In 1969 the producers of the now-classic sitcom, Bewitched, faced a difficult choice. When Dick York, (who co-starred as Elizabeth Montgomery’s husband, Darrin Stephens) suffered a debilitating back injury, executives took the unusual step of replacing him mid-series. Without explanation, the show’s sixth season debuted with a new leading man: actor Dick Sargent. The casting change — in which York was quietly replaced by a lookalike — has become the stuff of pop culture legend and may just be providing the blueprint for a situation comedy now playing out in Kazakhstan.
That’s right: Astana’s got a brand new Darrin.
It all started in 2007 when the team (underwritten by a coalition of state-owned companies) began as a vehicle for Kazakh champion Alexander Vinokourov. Astana’s first year would be a turbulent one. After prevailing in its struggle to earn ProTour status, the team was subsequently “invited to withdraw” from the Tour de France, after tests revealed that Vinokourov possessed both his own red blood cells and others he had apparently rented for the occasion. The rider was sacked for blood doping following confirmation of his B sample.
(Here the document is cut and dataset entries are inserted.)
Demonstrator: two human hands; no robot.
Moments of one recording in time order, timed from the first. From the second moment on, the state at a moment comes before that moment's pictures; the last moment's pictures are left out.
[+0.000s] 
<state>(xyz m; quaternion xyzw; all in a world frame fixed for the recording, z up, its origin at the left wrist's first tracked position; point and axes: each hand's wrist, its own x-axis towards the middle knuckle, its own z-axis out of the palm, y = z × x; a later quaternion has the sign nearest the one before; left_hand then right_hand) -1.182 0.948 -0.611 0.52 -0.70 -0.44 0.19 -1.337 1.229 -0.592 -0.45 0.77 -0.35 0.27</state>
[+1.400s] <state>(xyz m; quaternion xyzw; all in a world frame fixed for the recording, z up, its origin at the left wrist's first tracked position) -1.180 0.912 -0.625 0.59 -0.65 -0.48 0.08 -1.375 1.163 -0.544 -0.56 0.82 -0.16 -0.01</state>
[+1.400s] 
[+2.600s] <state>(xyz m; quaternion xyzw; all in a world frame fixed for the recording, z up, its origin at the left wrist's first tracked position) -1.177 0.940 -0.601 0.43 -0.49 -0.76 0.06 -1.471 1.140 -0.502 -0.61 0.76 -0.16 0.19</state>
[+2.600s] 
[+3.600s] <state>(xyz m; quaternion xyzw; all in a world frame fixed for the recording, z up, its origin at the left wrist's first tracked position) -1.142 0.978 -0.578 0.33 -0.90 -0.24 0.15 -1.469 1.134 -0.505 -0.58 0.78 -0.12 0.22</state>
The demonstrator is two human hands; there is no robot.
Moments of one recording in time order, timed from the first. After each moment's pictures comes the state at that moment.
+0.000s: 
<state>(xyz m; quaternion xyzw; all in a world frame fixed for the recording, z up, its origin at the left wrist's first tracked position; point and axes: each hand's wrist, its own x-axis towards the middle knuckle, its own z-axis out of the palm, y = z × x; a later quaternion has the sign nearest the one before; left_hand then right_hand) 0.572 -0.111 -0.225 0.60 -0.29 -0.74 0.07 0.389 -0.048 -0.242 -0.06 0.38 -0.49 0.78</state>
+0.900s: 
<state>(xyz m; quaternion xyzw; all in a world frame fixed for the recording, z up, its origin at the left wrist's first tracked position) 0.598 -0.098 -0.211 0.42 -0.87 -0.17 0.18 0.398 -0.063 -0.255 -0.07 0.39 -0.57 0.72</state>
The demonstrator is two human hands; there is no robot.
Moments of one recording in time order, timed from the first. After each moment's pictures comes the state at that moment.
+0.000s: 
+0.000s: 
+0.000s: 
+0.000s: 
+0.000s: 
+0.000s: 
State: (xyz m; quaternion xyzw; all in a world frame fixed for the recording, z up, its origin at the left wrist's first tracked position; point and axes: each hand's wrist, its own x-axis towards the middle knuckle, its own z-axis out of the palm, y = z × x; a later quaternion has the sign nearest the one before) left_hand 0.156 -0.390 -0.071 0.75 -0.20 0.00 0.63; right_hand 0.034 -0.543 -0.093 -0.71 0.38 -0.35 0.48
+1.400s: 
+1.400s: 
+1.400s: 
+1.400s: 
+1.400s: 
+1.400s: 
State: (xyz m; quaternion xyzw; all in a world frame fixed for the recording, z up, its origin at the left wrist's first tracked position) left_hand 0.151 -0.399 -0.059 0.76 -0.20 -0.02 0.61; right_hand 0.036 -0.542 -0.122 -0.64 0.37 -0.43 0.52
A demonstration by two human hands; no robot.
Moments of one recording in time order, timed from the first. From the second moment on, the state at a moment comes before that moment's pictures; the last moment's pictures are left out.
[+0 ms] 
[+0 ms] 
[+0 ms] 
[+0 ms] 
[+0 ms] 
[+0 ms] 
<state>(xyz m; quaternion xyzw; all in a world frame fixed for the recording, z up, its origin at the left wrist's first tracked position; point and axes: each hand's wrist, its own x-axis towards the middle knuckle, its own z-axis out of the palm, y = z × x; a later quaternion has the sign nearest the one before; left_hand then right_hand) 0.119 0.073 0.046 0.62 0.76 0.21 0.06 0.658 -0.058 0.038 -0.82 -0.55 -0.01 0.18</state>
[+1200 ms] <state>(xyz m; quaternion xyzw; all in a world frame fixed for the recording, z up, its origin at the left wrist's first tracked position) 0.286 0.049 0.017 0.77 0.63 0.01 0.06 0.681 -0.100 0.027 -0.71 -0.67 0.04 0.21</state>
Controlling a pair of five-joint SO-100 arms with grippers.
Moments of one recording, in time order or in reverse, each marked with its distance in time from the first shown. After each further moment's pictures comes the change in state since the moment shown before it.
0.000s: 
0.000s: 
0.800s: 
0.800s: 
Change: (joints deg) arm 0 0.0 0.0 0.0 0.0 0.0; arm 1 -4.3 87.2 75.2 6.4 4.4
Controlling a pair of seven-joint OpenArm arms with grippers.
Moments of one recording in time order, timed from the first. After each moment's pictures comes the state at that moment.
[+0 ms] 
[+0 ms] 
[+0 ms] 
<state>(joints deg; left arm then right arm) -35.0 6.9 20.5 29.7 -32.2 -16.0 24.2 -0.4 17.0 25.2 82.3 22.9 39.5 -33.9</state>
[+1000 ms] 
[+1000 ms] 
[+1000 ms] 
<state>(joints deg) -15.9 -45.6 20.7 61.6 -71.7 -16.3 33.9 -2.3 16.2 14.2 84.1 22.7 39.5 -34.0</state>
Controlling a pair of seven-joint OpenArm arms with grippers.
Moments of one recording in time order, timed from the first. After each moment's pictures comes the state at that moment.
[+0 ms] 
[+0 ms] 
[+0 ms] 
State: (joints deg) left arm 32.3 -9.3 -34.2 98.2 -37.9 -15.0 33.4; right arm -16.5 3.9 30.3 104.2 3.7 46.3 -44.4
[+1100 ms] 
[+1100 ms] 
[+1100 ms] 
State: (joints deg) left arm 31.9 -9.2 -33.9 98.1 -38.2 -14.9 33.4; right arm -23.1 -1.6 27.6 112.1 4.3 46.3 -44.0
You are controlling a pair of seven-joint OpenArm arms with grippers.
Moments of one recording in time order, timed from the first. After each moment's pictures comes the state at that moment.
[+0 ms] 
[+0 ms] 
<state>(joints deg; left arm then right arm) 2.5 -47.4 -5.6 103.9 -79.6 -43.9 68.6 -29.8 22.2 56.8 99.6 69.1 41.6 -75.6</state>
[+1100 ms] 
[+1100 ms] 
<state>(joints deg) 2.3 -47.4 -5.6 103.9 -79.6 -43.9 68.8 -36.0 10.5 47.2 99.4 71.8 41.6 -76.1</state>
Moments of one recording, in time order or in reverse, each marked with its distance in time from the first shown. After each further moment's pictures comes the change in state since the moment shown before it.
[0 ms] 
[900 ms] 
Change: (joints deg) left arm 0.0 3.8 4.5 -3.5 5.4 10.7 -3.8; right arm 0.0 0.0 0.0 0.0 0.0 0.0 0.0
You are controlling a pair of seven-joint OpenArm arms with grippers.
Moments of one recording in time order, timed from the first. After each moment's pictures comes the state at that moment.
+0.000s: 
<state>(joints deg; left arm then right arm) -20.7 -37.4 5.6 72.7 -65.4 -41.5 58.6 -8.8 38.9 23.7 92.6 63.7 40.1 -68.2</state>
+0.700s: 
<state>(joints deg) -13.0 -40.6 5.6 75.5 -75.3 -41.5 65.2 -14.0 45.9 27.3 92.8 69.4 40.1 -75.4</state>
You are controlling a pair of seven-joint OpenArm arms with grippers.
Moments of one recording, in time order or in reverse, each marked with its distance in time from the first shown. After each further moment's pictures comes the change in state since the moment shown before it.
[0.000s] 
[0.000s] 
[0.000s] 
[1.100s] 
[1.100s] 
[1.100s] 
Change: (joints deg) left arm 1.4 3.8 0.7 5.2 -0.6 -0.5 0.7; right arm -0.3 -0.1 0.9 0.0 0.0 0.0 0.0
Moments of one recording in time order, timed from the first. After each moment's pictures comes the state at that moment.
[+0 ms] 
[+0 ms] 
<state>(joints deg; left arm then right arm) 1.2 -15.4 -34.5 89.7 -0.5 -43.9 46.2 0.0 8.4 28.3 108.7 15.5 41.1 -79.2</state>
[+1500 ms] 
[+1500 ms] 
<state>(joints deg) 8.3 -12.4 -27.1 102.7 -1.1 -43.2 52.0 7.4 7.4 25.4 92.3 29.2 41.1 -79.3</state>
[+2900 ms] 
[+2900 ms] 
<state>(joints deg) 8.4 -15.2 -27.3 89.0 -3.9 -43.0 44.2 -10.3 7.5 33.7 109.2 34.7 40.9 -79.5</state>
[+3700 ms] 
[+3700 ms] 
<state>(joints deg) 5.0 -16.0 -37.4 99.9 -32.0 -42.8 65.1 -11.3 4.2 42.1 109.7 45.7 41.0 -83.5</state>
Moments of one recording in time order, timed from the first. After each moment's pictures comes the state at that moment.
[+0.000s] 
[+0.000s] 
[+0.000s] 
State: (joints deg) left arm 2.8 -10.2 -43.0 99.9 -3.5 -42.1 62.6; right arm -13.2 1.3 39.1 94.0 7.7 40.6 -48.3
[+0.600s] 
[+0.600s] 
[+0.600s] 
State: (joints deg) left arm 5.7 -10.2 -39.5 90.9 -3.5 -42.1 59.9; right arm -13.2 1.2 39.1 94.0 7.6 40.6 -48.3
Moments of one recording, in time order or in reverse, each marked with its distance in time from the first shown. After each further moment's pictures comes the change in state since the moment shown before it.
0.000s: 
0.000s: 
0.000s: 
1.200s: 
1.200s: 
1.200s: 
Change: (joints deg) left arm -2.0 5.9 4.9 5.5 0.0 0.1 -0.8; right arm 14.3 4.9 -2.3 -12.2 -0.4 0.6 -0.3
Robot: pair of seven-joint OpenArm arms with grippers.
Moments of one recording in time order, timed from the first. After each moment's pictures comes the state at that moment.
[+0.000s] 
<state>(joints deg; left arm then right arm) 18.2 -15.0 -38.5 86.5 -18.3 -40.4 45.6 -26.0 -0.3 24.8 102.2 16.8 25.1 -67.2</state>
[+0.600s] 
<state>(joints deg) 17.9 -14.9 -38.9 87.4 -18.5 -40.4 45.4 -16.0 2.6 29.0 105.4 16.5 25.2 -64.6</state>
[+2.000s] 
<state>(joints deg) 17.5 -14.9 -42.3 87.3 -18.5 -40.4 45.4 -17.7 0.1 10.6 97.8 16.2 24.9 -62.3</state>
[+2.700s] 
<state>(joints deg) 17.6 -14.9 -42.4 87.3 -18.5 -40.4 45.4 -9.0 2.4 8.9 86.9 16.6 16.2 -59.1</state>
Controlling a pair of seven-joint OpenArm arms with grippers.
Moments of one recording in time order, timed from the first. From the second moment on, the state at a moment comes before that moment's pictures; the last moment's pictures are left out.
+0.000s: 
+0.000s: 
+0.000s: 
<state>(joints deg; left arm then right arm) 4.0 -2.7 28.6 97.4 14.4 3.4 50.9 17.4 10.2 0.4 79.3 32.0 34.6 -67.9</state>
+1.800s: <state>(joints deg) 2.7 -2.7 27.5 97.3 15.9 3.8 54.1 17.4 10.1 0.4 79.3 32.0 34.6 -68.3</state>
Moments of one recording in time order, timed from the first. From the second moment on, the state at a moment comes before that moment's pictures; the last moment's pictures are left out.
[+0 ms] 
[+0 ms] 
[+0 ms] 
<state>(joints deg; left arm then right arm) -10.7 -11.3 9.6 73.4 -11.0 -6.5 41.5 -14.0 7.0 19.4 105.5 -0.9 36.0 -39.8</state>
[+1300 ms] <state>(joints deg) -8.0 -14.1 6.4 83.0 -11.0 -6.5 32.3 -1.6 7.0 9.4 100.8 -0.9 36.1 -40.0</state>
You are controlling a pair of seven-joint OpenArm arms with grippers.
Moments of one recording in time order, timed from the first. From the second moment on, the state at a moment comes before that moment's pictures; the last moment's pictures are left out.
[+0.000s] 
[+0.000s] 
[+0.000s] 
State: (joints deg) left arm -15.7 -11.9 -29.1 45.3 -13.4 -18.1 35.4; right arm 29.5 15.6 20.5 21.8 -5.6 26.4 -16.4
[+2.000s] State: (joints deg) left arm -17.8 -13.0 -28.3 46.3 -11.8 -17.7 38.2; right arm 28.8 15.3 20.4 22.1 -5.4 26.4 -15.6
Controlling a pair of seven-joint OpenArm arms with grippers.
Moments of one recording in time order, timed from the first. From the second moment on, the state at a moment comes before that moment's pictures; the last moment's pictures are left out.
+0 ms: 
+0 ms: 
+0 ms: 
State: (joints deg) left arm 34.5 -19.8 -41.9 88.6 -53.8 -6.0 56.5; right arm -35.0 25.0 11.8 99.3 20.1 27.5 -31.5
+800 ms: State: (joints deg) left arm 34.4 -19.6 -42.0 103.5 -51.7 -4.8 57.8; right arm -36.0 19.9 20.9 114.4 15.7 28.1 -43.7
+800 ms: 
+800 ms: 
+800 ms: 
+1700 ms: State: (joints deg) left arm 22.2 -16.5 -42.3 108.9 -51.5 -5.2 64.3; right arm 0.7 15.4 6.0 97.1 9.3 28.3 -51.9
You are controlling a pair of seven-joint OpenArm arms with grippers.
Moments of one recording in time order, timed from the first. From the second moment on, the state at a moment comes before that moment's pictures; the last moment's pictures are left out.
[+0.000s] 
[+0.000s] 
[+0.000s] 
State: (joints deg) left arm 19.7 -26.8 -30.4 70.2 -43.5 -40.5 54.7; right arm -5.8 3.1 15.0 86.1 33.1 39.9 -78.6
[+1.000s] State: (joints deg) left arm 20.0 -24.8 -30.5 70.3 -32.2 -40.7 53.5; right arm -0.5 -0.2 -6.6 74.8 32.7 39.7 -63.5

The same drama would play out weeks later for Vinokourov’s teammate and fellow Kazakh, Andrey Kashechkin. Kashechkin, who held eighth place in the Tour’s general classification at the time of Astana’s withdrawal, tested positive for the same procedure in an out-of-competition test that August.
Both men took a two-year hiatus from the sport, with Vinokourov rejoining Astana in late 2009 and Kashechkin landing at Lampre-ISD in 2010. Though the latter has since struggled to achieve results (racking up DNF’s in 2011’s Tour of the Basque Country, Tour de Romandie and Critérium du Dauphiné), Vinokourov picked up right where he left off. The rider was key to Alberto Contador’s 2010 Tour de France win (snagging stage 13 for himself) and took individual victories at Liège–Bastogne–Liège and the Giro del Trentino.
Given his impressive results, it took many by surprise when Vinokourov announced that 2011 would be his swan song — presumably so he could assume a management role within the squad. Sadly this timeline accelerated when he crashed out of the 2011 Tour de France with a broken femur on stage 9. Speaking on French TV shortly thereafter, Vino announced what appeared to be his retirement.
“As far as competing goes, I think I will leave it there,” he said.
“I don’t think I’ll get back on my bike as a professional. I’m going to call it a day now. I will continue to ride my bike, but just to keep fit. I hope to find a new role at the Astana team.”
And with that Vino bid farewell to the peloton. (Maybe.)
Faced with the loss of their team leader just weeks before the Vuelta a España, Astana faced a difficult choice. With whom does one replace a blond, Kazakh former blood doper? That’s right: Andrey Kashechkin — who was quietly released by Lampre to play Dick Sargent to Vino’s Dick York.
But unlike Bewitched (which went on to air another three seasons), the Astana swap has produced nothing but trouble — beginning with last week’s announcement that Vinokourov intends resume training for the Giro di Lombardia. Though fans of the Kazakh cheered the news, the decision has exposed Astana to a collection of potential rules violations. Most prominent among them: If Vinokourov didn’t retire (he now insists he did not), how was the team able to sign Kashechkin in his place without exceeding the UCI’s 28-rider cap?
After much fumbling, the answer appears to have come at the expense of rider Roman Kireyev – who suddenly disappeared from the Astana roster just two weeks after finishing 40th in the Tour de l’Ain. Kireyev’s departure brings the team back into compliance in one area, but raises plenty of questions in another. (UCI rules define specific circumstances under which riders may be dismissed, none of which include “Vino changed his mind.”)
Did Astana dump Kireyev to cover its mistake? Why of course not. In a nod to Bewitched, the team now insists Kireyev has simply “retired” due to a debilitating back injury.
Meanwhile the return of Kashechkin has, itself, been nothing short of disastrous. After declaring his intent for a top-five finish, Kashechkin lost a whopping 18 minutes and 27 seconds during the Vuelta’s fourth stage Tuesday – dropping him to 86th place overall and necessitating still another change in the team’s leadership. (Astana is now riding on behalf of Sweden’s Fredrik Kessiakoff, who sits in 6th place overall. Kashechkin ended Thursday’s stage 6 in 92nd, 38:32 behind race leader Sylvain Chavanel.)
Despite having precipitated the awkward chain of events, Vinokourov emerges the clear winner here – with Astana’s commercial director suggesting he is free to return in 2012 as a rider, a team manager, or to a position within the Kazakh Cycling Federation. With the departure of key riders, including Allan Davis (rumored to be joining GreenEDGE) and Rémy Di Gregorio (Cofidis), Astana’s World Tour status will almost certainly hinge upon Vinokourov’s points (whether active or not).